Lines and Angles – Formula & Equation Sheet
Essential formulas and equations from Ganita Prakash, tailored for Class 6 in Mathematics.
This one-pager compiles key formulas and equations from the Lines and Angles chapter of Ganita Prakash. Ideal for exam prep, quick reference, and solving time-bound numerical problems accurately.
Formulas
Line Segment: AB = |A - B|
AB represents the distance between point A and point B. This formula provides the length of the line segment formed by two endpoints, A and B.
Angle Sum Property: Sum of Angles in a Triangle = 180°
This property states that the sum of the interior angles of a triangle is always 180 degrees. It helps in determining unknown angles when given two angles.
Complementary Angles: ∠A + ∠B = 90°
If two angles, A and B, are complementary, their sum equals 90 degrees. This is useful for solving problems involving right angles.
Supplementary Angles: ∠A + ∠B = 180°
When two angles A and B add up to 180 degrees, they are supplementary. This concept is key in understanding linear pairs.
Vertical Angles: ∠A = ∠C and ∠B = ∠D
Vertical angles are opposite angles formed by intersecting lines and are always equal. This property is instrumental in proofs.
Sum of Angles on a Straight Line: ∠A + ∠B = 180°
Angles A and B on a straight line add up to 180 degrees. This helps in determining angles in linear configurations.
Angle in Right Triangle: ∠A + ∠B + ∠C = 180°
In any right triangle, the sum of the three angles is always 180 degrees. This helps ascertain unknown angle measures.
Measurement of an Angle: Degree (°)
Angles are measured in degrees. This unit is fundamental for angle calculations in various geometric problems.
Equation of a Line: y = mx + c
In this linear equation, m is the slope and c is the y-intercept. It describes the relationship between x and y coordinates.

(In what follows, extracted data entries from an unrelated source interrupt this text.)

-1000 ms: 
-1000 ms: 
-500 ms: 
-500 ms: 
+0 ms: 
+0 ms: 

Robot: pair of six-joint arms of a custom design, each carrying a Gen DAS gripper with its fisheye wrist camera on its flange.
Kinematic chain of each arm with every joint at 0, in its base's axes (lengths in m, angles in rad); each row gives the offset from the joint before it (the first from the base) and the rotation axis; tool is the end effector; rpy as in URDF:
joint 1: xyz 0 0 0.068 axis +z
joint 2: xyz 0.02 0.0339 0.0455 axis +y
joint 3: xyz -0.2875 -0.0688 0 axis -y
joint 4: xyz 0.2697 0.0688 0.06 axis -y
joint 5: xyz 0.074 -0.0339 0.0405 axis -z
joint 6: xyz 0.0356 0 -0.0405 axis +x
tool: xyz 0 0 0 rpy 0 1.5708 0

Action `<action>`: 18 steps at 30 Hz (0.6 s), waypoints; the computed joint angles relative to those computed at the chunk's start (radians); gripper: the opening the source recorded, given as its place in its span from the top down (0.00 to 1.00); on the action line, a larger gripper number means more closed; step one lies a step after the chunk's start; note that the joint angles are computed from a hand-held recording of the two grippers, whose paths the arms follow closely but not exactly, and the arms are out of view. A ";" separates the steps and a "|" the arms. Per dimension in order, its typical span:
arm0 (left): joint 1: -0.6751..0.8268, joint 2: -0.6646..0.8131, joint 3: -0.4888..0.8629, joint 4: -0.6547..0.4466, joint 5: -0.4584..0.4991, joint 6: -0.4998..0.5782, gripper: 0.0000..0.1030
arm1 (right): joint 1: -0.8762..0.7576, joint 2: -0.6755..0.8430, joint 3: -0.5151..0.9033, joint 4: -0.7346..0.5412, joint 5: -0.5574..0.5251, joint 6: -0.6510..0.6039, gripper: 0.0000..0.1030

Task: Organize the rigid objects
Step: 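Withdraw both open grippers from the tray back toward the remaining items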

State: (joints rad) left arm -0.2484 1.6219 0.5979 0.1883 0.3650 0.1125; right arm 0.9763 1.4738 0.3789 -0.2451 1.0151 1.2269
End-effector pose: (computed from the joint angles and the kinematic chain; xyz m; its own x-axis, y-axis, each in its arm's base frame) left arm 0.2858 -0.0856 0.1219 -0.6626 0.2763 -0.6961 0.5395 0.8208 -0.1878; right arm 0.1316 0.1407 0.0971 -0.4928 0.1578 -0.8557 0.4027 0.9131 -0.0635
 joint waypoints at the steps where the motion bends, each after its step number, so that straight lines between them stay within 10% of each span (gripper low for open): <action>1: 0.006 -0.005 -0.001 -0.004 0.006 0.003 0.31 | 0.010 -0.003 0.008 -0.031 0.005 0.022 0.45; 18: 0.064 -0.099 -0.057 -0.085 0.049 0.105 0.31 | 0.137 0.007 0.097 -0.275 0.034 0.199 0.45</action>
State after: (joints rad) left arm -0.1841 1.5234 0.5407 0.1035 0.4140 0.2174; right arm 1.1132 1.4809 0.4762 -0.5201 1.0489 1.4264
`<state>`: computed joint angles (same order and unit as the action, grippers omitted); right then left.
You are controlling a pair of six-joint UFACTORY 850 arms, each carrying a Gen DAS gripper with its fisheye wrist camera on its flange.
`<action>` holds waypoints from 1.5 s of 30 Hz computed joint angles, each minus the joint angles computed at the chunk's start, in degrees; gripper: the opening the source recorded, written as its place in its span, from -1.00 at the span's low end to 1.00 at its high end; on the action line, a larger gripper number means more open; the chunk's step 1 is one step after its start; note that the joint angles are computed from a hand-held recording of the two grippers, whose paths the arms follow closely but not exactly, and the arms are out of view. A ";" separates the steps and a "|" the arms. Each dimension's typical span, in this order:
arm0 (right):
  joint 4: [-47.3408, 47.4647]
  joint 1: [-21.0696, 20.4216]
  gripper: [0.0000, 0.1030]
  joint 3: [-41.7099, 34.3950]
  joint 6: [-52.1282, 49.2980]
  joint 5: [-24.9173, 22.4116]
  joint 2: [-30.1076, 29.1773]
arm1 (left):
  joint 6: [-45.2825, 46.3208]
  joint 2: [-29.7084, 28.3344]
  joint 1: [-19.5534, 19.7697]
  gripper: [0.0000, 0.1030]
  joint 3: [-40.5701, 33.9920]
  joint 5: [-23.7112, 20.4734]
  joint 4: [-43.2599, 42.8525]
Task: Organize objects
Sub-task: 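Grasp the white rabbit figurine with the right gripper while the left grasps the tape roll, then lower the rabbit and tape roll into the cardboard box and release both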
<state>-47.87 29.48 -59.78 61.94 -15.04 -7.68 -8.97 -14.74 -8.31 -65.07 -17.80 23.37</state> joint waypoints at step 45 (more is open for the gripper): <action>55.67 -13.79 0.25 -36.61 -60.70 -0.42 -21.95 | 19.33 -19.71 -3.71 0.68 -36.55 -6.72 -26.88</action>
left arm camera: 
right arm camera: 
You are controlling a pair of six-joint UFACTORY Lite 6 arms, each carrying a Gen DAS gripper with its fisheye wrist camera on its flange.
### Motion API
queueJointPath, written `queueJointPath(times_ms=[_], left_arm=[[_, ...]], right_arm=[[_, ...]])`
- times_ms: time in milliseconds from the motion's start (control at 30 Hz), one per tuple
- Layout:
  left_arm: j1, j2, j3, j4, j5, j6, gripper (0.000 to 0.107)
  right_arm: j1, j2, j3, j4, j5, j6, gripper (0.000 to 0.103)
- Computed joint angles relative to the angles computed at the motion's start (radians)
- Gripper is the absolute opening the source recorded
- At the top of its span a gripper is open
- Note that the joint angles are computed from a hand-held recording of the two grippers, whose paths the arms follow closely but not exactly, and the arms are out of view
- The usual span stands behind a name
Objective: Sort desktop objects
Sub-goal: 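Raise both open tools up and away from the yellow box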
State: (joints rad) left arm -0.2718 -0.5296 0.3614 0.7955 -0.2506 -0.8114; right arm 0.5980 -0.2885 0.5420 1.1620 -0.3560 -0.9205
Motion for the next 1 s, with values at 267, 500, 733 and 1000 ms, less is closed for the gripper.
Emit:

Identifying Angles: ∠DBE, ∠EBD
Angles can be named using the vertex and points on the rays. This nomenclature is crucial for clarity in geometric discussions.
Equations
Angle Measure: m∠A = ∠B
This equation indicates that angle A is measured equal to angle B. Useful in solving angle-related problems.
Number of Lines through a Point: Infinite
Through any given point, an infinite number of lines can be drawn. This concept is foundational in understanding points and lines.
Parallel Lines: l || m
Lines l and m are parallel if they never intersect. Understanding this property aids in many geometric proofs.
Angle Relationships: ∠A + ∠B = 180° (Linear Pair)
In a linear pair of angles, the sum equals 180 degrees. This is key in identifying angle relationships.
Sum of Angles in a Polygon: (n - 2) × 180°
The sum of all interior angles in a polygon with n sides can be computed using this formula, aiding in polygonal geometry.
Equilateral Triangle Angles: ∠A = ∠B = ∠C = 60°
In an equilateral triangle, each angle measures 60 degrees. This helps in understanding properties of triangles.
Scalene Triangle: All sides and angles unequal
A scalene triangle has no equal sides or angles. Identifying this helps in classifying triangles.
Obtuse Angle: 90° < ∠A < 180°
An angle A is obtuse if it is greater than 90 degrees but less than 180 degrees. This classification is essential in angle studies.
Acute Angle: 0° < ∠A < 90°
An angle A is acute if it is less than 90 degrees. Recognizing this type is vital for angle categorization.
Reflex Angle: 180° < ∠A < 360°
A reflex angle A is greater than 180 degrees but less than 360 degrees. This understanding assists in advanced angle geometry.